Leongster, both you and Sean King clearly referred to a "mesh bag". This sounds so vastly different from what we have seen in DriftKing's thread... Therefore, again, could it not be that the older (or 2.0L) models have a different kind of fuel filter?

Just wondering.

Cheers


----------



## LEONGSTER (Apr 9, 2006)

GFB said:


> Leongster, both you and Sean King clearly referred to a "mesh bag". This sounds so vastly different from what we have seen in DriftKing's thread... Therefore, again, could it not be that the older (or 2.0L) models have a different kind of fuel filter?
> 
> Just wondering.
> 
> Cheers


Based on the findings of DriftKing, it now appears there are TWO filters in the XY's fuel system both of which reside inside the tank.

The Pre-Filter is a sieve-like, purse-shaped filter made of some kind of nylon mesh. This is exposed and can be seen when you've removed the entire fuel pump/filter/sender unit.

The Main Fuel Filter is made of some sort of fibre (cellulose perhaps) and is a sealed item inside the fuel pump/sender unit housing. The entire housing is apparently replaced in its entirety, although I do not know the part number.

A new housing is evidently pale cream to white in color, and gets progressively darker with contamination.

The problem is, I suspect, the entire filter unit is only ever replaced when the fuel pump fails.

Preventative maintenance - by replacing the filter at regular intervals (50,000KM?) should improve the life of the fuel pump. Again, the actual replacement interval would depend on the quality of fuel in your area.
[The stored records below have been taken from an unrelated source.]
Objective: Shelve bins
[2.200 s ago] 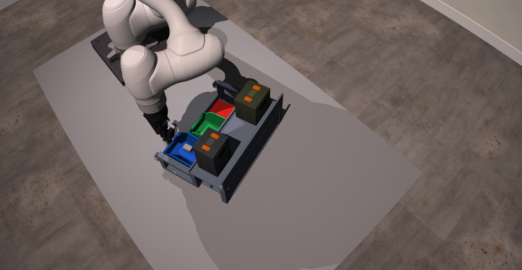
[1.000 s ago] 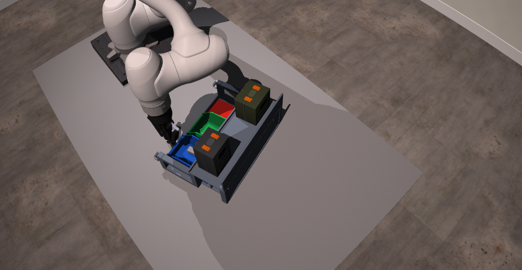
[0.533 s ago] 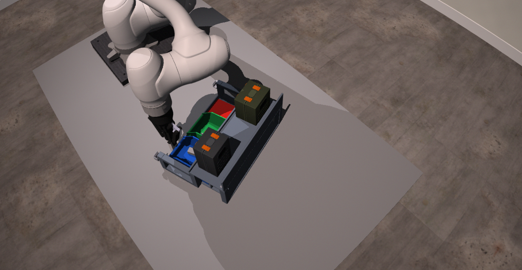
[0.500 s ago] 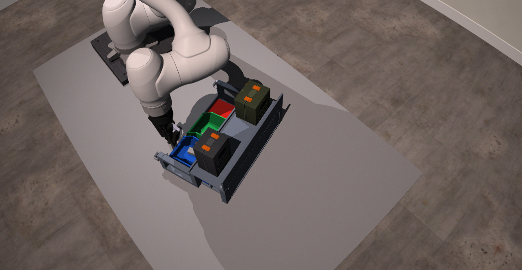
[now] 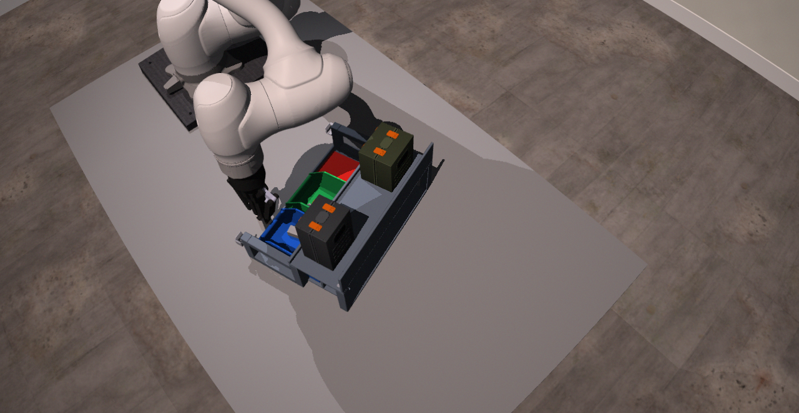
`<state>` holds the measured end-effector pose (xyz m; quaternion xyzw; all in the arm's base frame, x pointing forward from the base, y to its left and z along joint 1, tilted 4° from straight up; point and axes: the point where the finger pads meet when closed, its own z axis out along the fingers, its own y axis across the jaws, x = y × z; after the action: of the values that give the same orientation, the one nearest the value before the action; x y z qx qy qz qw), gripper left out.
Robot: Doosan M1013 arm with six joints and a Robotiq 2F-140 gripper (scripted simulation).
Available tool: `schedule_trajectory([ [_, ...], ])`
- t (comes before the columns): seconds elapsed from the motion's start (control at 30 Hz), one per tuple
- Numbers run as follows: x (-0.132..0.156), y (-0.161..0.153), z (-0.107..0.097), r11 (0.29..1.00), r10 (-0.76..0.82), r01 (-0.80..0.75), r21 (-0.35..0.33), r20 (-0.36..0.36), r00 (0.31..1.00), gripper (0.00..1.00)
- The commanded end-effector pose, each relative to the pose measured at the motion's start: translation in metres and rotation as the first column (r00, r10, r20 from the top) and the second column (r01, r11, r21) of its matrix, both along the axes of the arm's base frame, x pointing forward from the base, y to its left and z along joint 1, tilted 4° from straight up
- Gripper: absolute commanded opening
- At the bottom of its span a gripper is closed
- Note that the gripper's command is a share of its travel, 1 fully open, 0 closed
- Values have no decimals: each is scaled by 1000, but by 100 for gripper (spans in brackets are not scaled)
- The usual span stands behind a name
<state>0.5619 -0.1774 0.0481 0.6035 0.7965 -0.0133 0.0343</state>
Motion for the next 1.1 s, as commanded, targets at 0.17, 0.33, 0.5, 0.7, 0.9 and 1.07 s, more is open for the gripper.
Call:
schedule_trajectory([
  [0.17, 0, 0, 0, 1000, 0, 0, 0, 0, 1000, 10],
  [0.33, 0, 0, 0, 1000, 0, 0, 0, 0, 1000, 10],
  [0.5, 0, 0, 0, 1000, 0, 0, 0, 0, 1000, 10],
  [0.7, 0, 0, 0, 1000, 0, 0, 0, 0, 1000, 10],
  [0.9, -2, 0, 2, 1000, 0, 0, 0, 0, 1000, 10],
  [1.07, -7, -2, 7, 1000, 0, 0, 0, 0, 1000, 10],
])
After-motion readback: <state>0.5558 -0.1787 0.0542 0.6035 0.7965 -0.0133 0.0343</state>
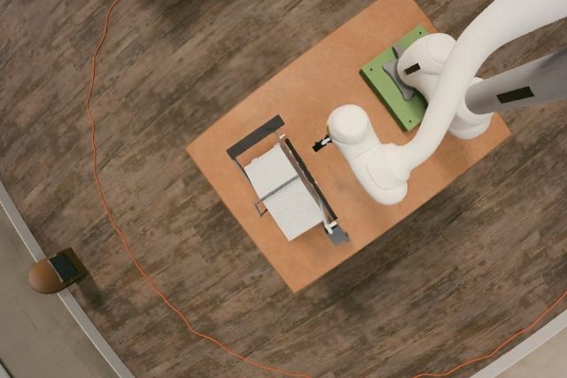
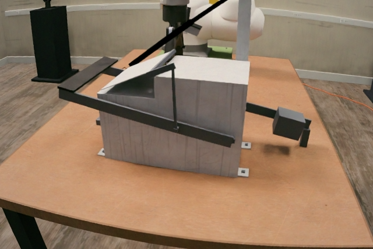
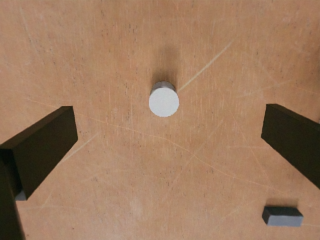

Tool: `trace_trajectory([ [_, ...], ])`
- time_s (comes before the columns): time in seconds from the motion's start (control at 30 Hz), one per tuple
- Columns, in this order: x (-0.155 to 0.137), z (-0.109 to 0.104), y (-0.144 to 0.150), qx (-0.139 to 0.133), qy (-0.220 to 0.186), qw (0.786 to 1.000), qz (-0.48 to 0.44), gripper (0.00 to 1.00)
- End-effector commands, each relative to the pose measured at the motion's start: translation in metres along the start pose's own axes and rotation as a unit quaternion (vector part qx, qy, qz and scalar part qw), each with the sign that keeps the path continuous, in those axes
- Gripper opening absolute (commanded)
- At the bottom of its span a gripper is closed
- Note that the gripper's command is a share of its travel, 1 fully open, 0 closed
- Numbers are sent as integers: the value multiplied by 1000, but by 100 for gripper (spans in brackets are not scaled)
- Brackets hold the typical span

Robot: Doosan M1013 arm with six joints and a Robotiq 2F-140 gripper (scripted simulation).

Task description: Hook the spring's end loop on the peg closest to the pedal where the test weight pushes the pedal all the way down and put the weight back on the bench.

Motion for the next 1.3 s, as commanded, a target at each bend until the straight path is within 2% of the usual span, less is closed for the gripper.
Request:
trace_trajectory([
  [0.0, 0, -2, 0, 0, 0, 1000, 0, 100],
  [0.03, 0, 0, 0, 0, 0, 1000, 0, 100],
  [0.5, 0, -38, 0, 0, 0, 1000, 0, 100],
  [0.6, 0, -35, 0, 0, 0, 1000, 0, 100],
  [1.13, 0, -62, 0, 0, 0, 1000, 0, 100],
  [1.17, -16, -104, -11, 4, 75, 997, 7, 100],
  [1.27, -16, -104, -11, 4, 75, 997, 7, 100],
])
Point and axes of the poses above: the point where the finger pads meet when closed, its own z axis out along the fingers, its own y axis across the jaws, x = y × z, the point moved 10 cm from there along -z, back along the fingers, and after that the axes turned 5 degrees about z, right-handed, at the moved point
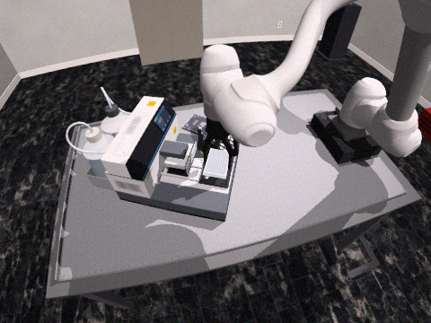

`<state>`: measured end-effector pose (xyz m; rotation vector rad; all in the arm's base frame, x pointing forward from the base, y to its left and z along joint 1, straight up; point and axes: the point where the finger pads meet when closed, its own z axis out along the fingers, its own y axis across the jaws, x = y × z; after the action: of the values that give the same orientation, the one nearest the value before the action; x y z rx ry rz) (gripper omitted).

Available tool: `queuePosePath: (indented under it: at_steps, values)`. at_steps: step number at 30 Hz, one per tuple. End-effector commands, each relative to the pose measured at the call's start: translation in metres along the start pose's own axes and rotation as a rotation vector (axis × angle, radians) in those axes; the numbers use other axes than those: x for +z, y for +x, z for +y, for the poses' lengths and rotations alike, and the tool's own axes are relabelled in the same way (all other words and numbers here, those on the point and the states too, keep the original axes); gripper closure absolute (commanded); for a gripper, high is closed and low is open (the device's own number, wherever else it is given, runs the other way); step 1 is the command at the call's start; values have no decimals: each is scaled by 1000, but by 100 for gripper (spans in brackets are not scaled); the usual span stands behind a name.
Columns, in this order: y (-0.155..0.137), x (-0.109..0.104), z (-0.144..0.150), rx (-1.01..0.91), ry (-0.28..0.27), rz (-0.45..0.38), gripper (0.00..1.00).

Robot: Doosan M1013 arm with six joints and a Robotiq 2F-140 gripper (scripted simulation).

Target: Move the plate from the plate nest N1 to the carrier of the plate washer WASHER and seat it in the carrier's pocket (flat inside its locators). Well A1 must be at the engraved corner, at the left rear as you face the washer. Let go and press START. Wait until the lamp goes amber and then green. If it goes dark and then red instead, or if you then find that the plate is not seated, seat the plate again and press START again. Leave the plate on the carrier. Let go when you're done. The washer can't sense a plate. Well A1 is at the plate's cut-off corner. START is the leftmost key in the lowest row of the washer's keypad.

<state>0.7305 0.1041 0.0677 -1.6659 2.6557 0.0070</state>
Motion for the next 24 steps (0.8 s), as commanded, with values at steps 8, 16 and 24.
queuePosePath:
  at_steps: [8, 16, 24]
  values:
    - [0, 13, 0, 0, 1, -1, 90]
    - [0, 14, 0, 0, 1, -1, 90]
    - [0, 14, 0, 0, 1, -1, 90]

The only way to check is of course to remove the entire unit and check the color, which is a pretty dangerous job in itself.

Hope this helps.


----------



## LEONGSTER (Apr 9, 2006)

I have every reason to believe the same fuel pump/filter/sender unit is used in the 2.0 litre and 2.5 litre XY's. 

(The only component that MAY be different would be the fuel pressure regulator, although I do not know this for a fact.)


----------



## Sean King (Jan 12, 2006)

I have every reason to believe the same fuel pump/filter/sender unit is used in the 2.0 litre and 2.5 litre XY's

Yes you are right. The unit is the same for all X-trails since it is also the same for the Nissan Primera new model vehicles which also use these same types of engines QR20 DE and QR25 DE gas engines.

The Nissan Dealer here in trinidad states that the fuel pump/filter/sender unit is the same for the old Xtrail Model right up to the new one.

The Strainer is a white plastic see thru cylindrical unit that when you look at it you can see if the strainer (filter) is dirty and needs to be changed.

This entire assembly is shown in detail in the CD Workshop Mannual which you can obtain on ebay at a nominal price and it shows the different pieces that make up the entire fuel pump/filter/sender unit .


I hope this helps.


----------